Quilts

Friday, October 8, 2010

Look what I got in the mail today.............

I got this envelope from Reminisce Magazine and couldn't imagine what it was.  Turns out, it was a manuscript and photo that I had submitted to them on June 2, 2004.  As usual, my writing ended up in a slush pile on or near the editor's desk, or perhaps near the trash can.  Most of my writing ends up that way.  From what I can tell, the editor had kept it (they usually return it to the author with a nice REJECTION letter), thinking he might use it, but evidently, he had a huge slush pile.  I can just picture it in a pile of manuscripts that reached to the ceiling.  Anyway, the poor editor passed away in December of 2009------probably bored to death by writers like me.  It has taken them almost a year to wade through the slush pile and discover my submission.  They were nice enough to return my manuscript and photo to me.

I looked at the photo and it took me back 53 years----yes 53 years(I can't believe I admitted that) to a September Saturday in 1957 when I was flower girl for my second cousin's wedding.  Oh, how sad.  I look at that little girl and I could easily be the little sister sittin' on the porch with the banjo picker from Deliverance--you know, THAT movie.  If you don't know what I'm talking about, ask your mom or grandma--they will remember Deliverance if they saw it.  It was quite unforgettable---shocking and unforgettable.

Any way, at seven years of age I was bashful, backwards, and bound and determined not to smile for the camera.  The wedding was held at St. George Catholic Church in Hermann.  I was really excited about being in the wedding, but my excitement didn't last past the vows.  As all Catholic weddings went back then, the nuptials were performed in the morning, followed by the entire wedding party piling into cars and tearing around town visiting bar after bar in celebration.  This would take place until it was time for the wedding dinner of close friends and family.  Then there would be more riding around declaring their nuptial bliss with honking horns and rounds of beer at the home of relatives and friends until it was time for the evening reception where the cake was cut, gifts were opened (yes, they opened gifts back then ) and the bouquet and garter were thrown.

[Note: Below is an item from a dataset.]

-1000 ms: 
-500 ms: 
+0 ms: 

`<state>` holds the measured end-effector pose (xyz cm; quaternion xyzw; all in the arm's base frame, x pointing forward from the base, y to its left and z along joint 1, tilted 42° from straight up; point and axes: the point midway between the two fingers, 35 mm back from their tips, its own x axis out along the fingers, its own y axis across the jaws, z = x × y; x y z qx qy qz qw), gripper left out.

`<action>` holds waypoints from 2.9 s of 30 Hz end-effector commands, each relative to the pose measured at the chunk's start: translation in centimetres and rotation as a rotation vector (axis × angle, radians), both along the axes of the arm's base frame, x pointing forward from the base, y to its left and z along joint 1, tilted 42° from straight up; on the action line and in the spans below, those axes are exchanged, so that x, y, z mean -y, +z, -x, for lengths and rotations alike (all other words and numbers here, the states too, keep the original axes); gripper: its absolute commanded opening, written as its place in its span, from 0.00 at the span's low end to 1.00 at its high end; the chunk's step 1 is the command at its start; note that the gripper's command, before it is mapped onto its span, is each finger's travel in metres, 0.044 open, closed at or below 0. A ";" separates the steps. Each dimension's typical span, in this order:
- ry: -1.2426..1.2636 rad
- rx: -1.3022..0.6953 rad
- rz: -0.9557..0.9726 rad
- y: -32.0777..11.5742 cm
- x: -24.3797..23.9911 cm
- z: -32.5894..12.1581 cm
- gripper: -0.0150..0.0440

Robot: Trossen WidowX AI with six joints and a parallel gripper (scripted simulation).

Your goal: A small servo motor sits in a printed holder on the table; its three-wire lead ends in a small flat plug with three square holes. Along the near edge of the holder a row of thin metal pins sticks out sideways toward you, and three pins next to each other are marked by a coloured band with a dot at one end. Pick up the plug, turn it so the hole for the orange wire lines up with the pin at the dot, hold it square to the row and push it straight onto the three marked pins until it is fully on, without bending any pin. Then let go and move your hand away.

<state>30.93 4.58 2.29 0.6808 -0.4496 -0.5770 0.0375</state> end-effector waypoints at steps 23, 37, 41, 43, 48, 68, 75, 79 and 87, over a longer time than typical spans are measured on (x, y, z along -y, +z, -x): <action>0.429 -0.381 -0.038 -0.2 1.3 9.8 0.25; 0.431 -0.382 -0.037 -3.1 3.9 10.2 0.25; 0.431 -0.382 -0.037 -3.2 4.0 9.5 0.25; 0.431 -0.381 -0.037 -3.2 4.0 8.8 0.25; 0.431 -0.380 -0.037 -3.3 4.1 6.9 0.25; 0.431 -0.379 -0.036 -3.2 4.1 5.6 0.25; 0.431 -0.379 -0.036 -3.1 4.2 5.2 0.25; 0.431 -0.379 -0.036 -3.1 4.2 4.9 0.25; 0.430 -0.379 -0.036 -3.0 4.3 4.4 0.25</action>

 Well, at seven, I wasn't too interested in beer and the reveling, honking of horns and fast driving scared me.  I just knew this dream of being flower girl in a wedding would turn into a nightmare to me.  I would end up a crumpled mess on the side of the road, my beautiful lavender dress covered in my blood, my young lifeless body  a testament to the evils of drunk driving.  So I was so relieved when we headed to the hall for dinner.  I went straight to my mommy and told her I was scared and didn't want to go with the wedding party that afternoon.  She didn't make me go.  All afternoon, I expected the adults to say the entire wedding party had crashed into the Missouri River  and all had perished.   It was really boring  to spend the afternoon at the hall with no one to play with......cousin David, the ringbearer apparently liked the wild life and he hit the road with the rest of them.  He would find out that I was the only sane one in the bunch when he lay crumpled by the side of the road, his blood splattered on his new suit.

However, all things ended well, my cousin David made fun of me, and I had the experience of being a flower girl in a wedding.  But it kinda marred my idealized version of the wedding day.  My education on love and marriage came from fairy tales where the prince and the princess got married and lived happily ever after.      Just seeing my second cousin in her beautiful white dress and veil going from bar to bar, drinking frosty glasses of German beer just didn't seem very romantic to me.  I guess it is a good thing I couldn't comprehend the wedding night.......................it would have scarred me forever.  I was a weird little girl--still am!